===== Data provided

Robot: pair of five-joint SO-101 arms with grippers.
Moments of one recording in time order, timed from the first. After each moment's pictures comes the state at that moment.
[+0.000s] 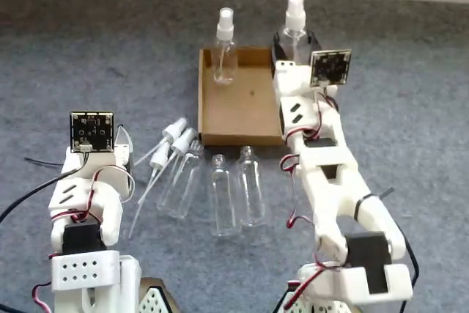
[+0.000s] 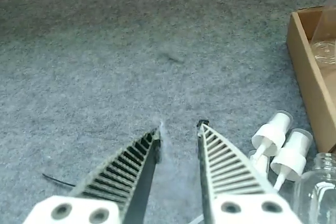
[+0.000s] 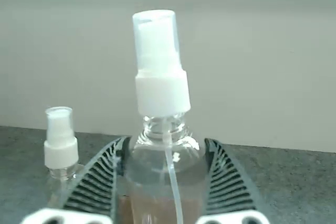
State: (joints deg) left arm -13.8 -79.2 78.6 37.2 -3.6; right arm -9.5 -5.5 46.8 -36.9 1.0
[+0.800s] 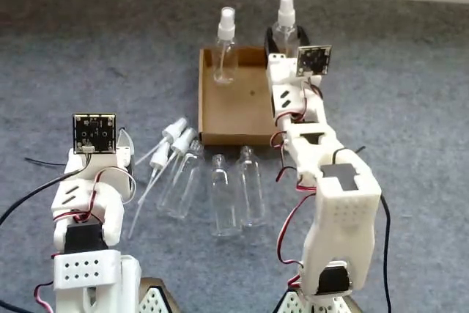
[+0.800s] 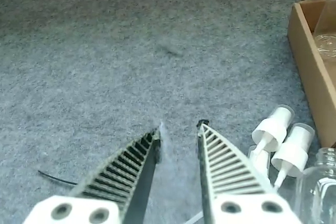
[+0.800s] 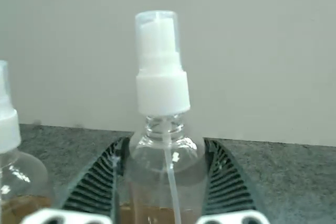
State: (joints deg) left arm -13.7 -79.2 80.9 35.5 -3.6; right arm -8.9 30.2 21.1 -48.4 0.8
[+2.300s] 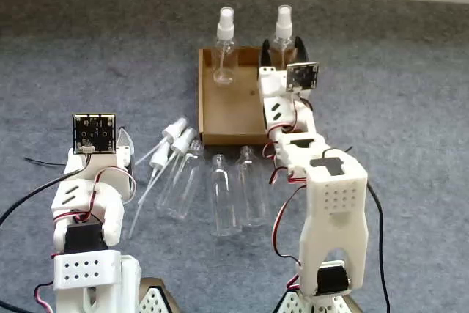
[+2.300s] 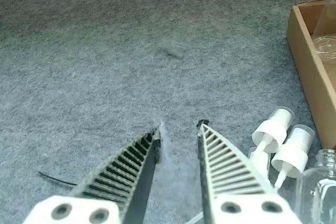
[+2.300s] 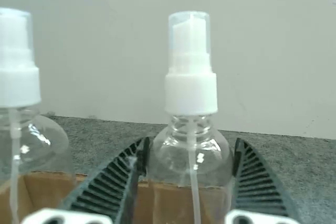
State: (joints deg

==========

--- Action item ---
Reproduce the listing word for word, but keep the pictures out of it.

--- Response box ---
Robot: pair of five-joint SO-101 arms with grippers.
Moments of one recording in time order, timed from the first. After each moment's pictures comes the state at that moment.
[+0.000s] 
[+0.000s] 
[+0.000s] 
State: (joints deg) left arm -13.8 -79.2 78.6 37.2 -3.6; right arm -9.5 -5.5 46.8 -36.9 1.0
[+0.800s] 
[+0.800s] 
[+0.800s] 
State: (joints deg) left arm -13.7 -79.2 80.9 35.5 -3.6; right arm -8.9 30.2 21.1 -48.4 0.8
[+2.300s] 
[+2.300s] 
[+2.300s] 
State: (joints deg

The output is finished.